Assim, parece-me que seu
argumento, embora possa
ser tomado como verdadeiro,
é insuficiente, pois lhe falta
dizer que os heterossexuais
não existem e, no entanto,
eles existem.
Ocupam posições de poder, figuram a norma e em sua grande maioria, ainda hoje, em boa medida, discriminam aqueles com os quais não podem se identificar, os ditos homossexuais. Este é o X da questão. É preciso enfrentar esse duplo estatuto, em lugar de negá-lo, afirmando uma verdade maior, situando-a como, esta sim, a vivência concreta do sexual.
Por outro lado, Vladimir parece esquecer que quando falamos de homo ou heterossexuais não é exatamente de práticas sexuais que estamos tratando, do contrário ainda falaríamos de sodomia e coisas tais. Assim, não dá para reconhecer a força da heteronormatividade e ao mesmo tempo supor que heterossexuais não existem. Essas duas existências se determinam e se produzem mutuamente e um dos seus efeitos está no fato de que se desejamos “objetos que circulam ou se fixam entre os corpos, em corpos”, esses corpos são situados hierarquicamente em relação à heteronorma, e assim acabam por definir limites para os sujeitos que os habitam.
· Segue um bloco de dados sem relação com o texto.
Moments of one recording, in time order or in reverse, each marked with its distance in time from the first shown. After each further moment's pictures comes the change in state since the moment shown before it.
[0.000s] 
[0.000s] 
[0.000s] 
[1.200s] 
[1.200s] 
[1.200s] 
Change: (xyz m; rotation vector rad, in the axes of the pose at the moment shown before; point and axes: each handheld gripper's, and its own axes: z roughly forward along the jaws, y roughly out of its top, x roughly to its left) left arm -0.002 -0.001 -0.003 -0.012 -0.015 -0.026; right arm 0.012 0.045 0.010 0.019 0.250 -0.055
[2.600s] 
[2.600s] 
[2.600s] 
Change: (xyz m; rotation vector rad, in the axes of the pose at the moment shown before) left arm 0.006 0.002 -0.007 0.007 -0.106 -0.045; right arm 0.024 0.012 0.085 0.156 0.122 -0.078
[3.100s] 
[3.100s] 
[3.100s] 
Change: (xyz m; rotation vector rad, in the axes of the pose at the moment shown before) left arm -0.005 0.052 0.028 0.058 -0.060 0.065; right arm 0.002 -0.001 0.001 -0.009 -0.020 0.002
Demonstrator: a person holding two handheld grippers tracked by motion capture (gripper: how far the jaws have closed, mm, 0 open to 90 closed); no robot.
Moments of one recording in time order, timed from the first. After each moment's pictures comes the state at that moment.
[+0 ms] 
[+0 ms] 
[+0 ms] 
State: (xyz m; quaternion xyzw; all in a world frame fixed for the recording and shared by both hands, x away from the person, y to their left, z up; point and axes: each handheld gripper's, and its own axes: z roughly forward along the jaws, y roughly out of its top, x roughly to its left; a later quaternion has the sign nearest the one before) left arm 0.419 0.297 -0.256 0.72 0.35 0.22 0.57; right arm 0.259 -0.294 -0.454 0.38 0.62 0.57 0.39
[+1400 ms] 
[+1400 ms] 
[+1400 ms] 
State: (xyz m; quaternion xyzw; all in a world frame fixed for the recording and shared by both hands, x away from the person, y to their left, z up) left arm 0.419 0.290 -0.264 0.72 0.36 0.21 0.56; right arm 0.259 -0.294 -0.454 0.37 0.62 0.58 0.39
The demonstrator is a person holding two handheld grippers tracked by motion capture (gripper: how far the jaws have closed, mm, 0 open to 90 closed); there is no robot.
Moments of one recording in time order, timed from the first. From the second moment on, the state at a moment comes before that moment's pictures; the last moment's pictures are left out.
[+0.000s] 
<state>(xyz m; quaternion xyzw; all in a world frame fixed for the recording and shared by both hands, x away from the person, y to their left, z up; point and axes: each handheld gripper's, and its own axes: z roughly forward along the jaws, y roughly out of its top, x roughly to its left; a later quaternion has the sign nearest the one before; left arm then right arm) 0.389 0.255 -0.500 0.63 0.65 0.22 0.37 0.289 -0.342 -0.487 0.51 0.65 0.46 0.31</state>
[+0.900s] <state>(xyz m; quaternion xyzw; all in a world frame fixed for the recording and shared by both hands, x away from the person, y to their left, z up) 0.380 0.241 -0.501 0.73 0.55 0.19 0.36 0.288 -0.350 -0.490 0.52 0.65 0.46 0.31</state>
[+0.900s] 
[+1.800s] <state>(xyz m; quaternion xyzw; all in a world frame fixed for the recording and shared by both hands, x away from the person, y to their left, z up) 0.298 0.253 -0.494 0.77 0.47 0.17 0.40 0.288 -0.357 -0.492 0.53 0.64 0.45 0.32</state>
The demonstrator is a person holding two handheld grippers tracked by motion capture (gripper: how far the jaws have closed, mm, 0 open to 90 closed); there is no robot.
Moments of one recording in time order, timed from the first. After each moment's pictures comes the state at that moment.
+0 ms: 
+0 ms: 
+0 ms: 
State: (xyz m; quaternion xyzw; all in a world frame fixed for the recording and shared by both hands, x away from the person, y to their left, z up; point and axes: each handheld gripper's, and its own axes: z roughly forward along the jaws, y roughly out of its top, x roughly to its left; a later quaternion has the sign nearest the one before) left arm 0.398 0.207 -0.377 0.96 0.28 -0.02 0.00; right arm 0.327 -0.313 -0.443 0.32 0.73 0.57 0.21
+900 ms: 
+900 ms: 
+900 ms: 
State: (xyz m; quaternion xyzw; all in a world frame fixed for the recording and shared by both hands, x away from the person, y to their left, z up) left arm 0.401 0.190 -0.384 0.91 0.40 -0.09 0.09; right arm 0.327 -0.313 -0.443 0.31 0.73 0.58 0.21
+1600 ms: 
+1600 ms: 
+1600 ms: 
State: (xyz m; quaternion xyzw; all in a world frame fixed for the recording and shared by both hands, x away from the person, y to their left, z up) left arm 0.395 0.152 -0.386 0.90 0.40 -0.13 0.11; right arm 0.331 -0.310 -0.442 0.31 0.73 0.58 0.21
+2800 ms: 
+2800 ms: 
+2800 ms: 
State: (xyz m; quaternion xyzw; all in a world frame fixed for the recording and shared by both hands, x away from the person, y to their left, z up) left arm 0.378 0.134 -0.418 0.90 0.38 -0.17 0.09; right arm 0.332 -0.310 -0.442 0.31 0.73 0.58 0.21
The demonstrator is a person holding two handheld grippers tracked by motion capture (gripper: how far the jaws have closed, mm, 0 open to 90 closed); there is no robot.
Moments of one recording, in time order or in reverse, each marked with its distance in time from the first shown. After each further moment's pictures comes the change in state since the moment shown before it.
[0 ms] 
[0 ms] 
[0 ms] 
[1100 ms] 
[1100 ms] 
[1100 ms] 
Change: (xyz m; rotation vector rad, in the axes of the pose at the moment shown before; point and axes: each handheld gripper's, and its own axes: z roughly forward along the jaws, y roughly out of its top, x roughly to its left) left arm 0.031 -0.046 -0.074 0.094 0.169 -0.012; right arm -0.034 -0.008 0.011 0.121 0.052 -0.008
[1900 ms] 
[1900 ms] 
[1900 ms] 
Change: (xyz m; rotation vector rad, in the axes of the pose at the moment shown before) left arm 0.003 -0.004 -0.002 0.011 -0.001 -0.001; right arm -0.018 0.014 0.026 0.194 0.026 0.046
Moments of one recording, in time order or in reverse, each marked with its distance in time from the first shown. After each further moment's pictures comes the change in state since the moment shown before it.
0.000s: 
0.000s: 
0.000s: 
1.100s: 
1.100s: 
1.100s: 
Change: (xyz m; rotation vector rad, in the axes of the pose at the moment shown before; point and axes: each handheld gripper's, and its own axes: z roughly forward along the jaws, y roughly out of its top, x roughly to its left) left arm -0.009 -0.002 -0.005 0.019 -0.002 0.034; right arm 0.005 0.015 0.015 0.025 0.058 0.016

Mais ainda, para afirmar que heterossexuais não existem, nem tampouco a relação sexual, talvez seja necessário colocar também em questão o binarismo de gênero, o que não poderia ser feito sem interrogar minimamente a diferença sexual e seu estatuto de invariante antropológico, até porque no Édipo, tal como lido em Lacan – ao menos em grande parte da sua obra e segundo muitos dos seus comentadores –, elementos como sexuação, identidade de gênero e escolha de objeto se entrelaçam em um modelo de constituição subjetiva que arrisca se referir a um ideal e supor um desenvolvimento necessário, naquilo que Judith Butler denomina produção de gêneros inteligíveis.
Estamos dispostos a tanto? Nossa crítica da heterossexualidade pode nos conduzir à interrogação do Édipo, do diagnóstico estrutural e de uma antropogênese que vincula diferença sexual e entrada na ordem simbólica?
Em sua conclusão, o artigo enuncia um desejo de emancipação, mas creio que as estratégias para tal emancipação não podem ser generosamente decididas pelos heterossexuais (sobretudo se eles sequer existirem), afinal toda a desordem no gênero que registramos nos últimos anos foi obra de pessoas engajadas em práticas sexuais e performances de gênero dissidentes. O que nos leva a pensar que se há algo na norma cisgênera-heterossexual-patriarco-colonial que oprime aqueles identificados como heterossexuais (e homens, brancos, europeus etc.), estes ou não o percebiam ou estavam relativamente bem acomodados, pois a violência da norma parece que só passou a perturbá-los depois que “as gay, as bi, as trava, e as sapatão”, junto com as feministas, começaram a tramar sua revolta e a interrogar a psicanálise e seus enunciados cabais.
Eduardo Leal Cunha é psicanalista, doutor em Saúde Coletiva (IMS), professor do Departamento de Psicologia e Coordenador do Programa de Pós-Graduação em Psicologia da Universidade Federal de Sergipe e Pesquisador Associado do Departamento de Estudos Psicanalíticos da Universidade de Paris.